An important method to spread the understanding of the standards is through increased membership of the association. With that in mind we ask all of you to encourage any you know involved in the industry to join the association and support the standards. To keep this newsletter within the file size limit of this mailing list, I will post separately an approved letter of invitation that you can send to any you know in the industry to invite them to join the Association.
We also ask any of you that feel qualified to offer your services to assist with the work still to be done on any of the committees that are listed at http://www.world-ostrich.org/member/committe.htm. If you feel that you are able to serve on any of the committees, please email the chairman of the relevant committee. That includes this Newsletter - all contributions will be gratefully received.
5. Quality Standard Marks
To get a greater understanding of how other livestock industries tackle Quality and Standards - below is a further excerpt from another meat production industry: "The British Meat Quality Standard Mark is an integrated scheme involving the farm, feed supply, livestock haulier, abattoir and processing plant, all of which must comply with strict operating standards.

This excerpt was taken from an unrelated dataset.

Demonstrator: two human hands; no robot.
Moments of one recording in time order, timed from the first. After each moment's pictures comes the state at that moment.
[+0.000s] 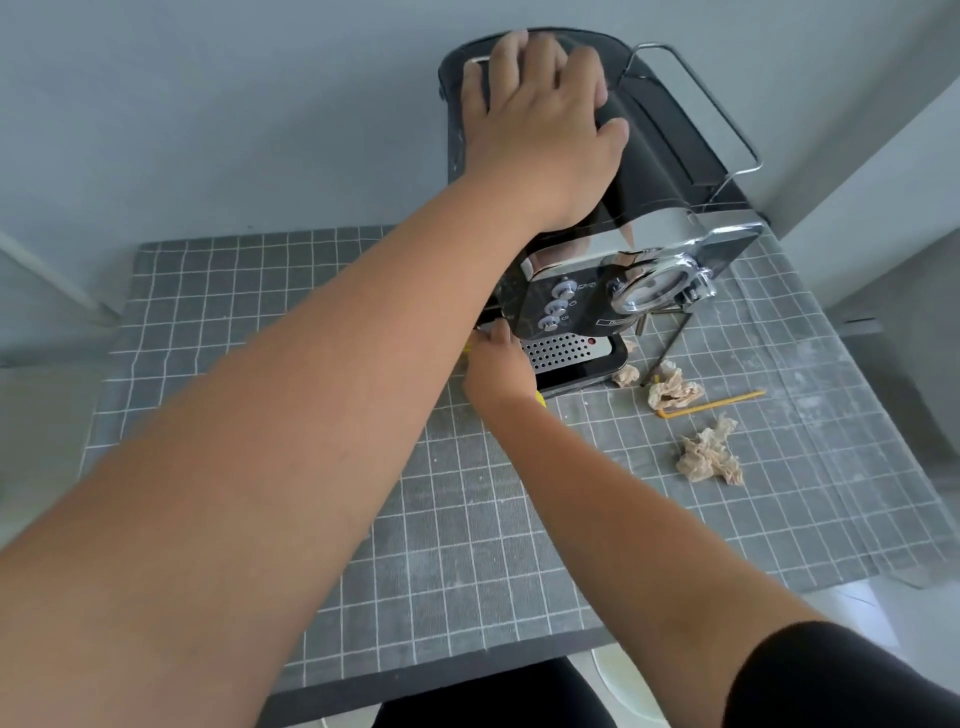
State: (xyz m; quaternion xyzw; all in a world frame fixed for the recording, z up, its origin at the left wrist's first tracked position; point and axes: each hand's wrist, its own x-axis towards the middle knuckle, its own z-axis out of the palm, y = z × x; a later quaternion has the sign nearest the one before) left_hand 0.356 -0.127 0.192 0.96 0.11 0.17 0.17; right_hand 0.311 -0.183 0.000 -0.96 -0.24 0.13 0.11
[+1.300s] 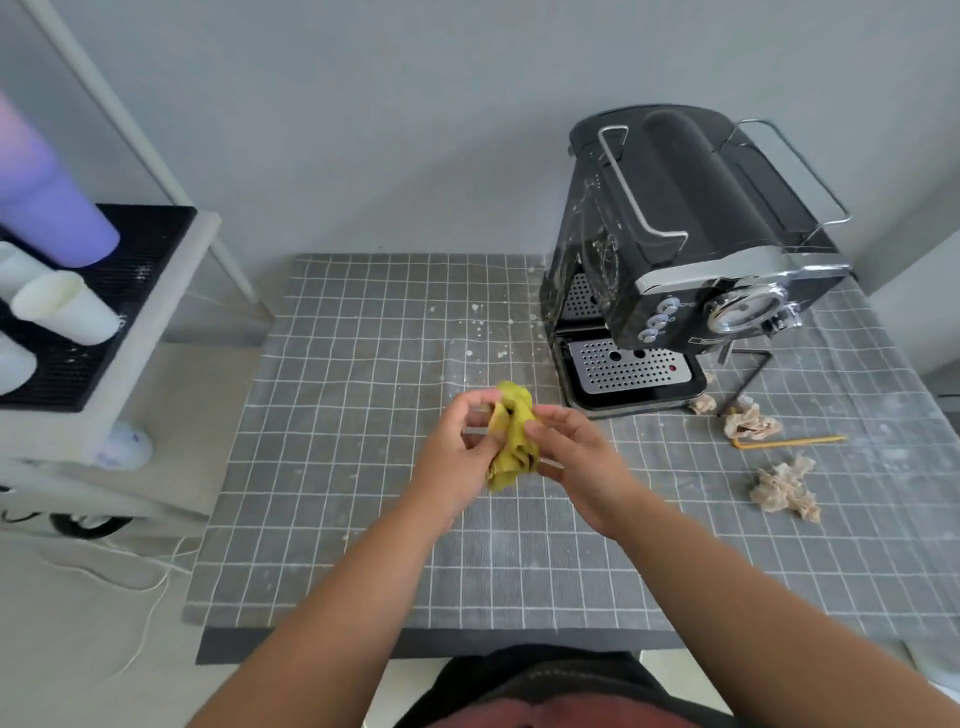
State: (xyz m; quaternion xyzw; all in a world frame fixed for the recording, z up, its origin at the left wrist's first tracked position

All pork, bacon and ham that carries the mark comes from farmers and processors committed to high standards of animal welfare, quality control and traceability. But written standards are no good by themselves.

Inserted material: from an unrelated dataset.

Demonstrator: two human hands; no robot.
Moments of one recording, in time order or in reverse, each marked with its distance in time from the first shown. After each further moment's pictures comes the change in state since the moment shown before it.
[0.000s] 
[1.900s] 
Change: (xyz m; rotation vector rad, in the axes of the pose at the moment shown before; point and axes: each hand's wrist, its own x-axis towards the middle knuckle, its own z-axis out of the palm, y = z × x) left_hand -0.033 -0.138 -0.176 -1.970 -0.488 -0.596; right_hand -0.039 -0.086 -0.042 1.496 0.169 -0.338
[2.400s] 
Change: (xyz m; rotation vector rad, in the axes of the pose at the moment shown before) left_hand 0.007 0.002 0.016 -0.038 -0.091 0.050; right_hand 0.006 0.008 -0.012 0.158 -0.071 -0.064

We need to know that they are being followed. Every link in the supply chain is subject to regular independent auditing to ensure that they conform".
This discussion is taken further on the following web connection: http://www.mlcclassification.co.uk/
Another web site that gives further clues on how other livestock production industries are tackling the quality of their products is http://www.meatscience.org. If you go to their search engine - http://www.meatscience.org/search.asp type in Meat Color into the search box and a number of different fact sheets come up discussing this topic with different specie.
The science that controls these factors in other specie is the same for Ostrich so long as the unique requirements of Ostrich are fully understood in the same manner that they are becoming increasingly understood in the production of Poultry, Beef, Lamb and Pork. It has been my experience when reading many publications on Ostrich production and watching practices on farm, that the basic principles are being ignored, with the resultant mixed fortunes on farm and tremendous variability on slaughter age, muscle sizes, muscle quality and overall quality of our end products.
That same variability is demonstrated in Skin Quality, Fat Quality and Feather Quality.
The MLC is a National government funded organisation. With Ostrich production not yet a mainstream, volume production industry, with small pockets of production scattered around the globe, it is clear that we have to develop a strong organisation that will have the resources to develop our own internal auditing services. We need to develop volume to be able to fund these activities.
6. First Annual General Meeting
The first Annual General Meeting was held as published on the 1st December. The minutes of the meeting can be viewed from http://www.world-ostrich.org/member/agm2003.htm
The need to spread the benefits of membership was a clear message that came through from discussions and we need far more discussion on this subject on the members list. Members thoughts and ideas are welcomed.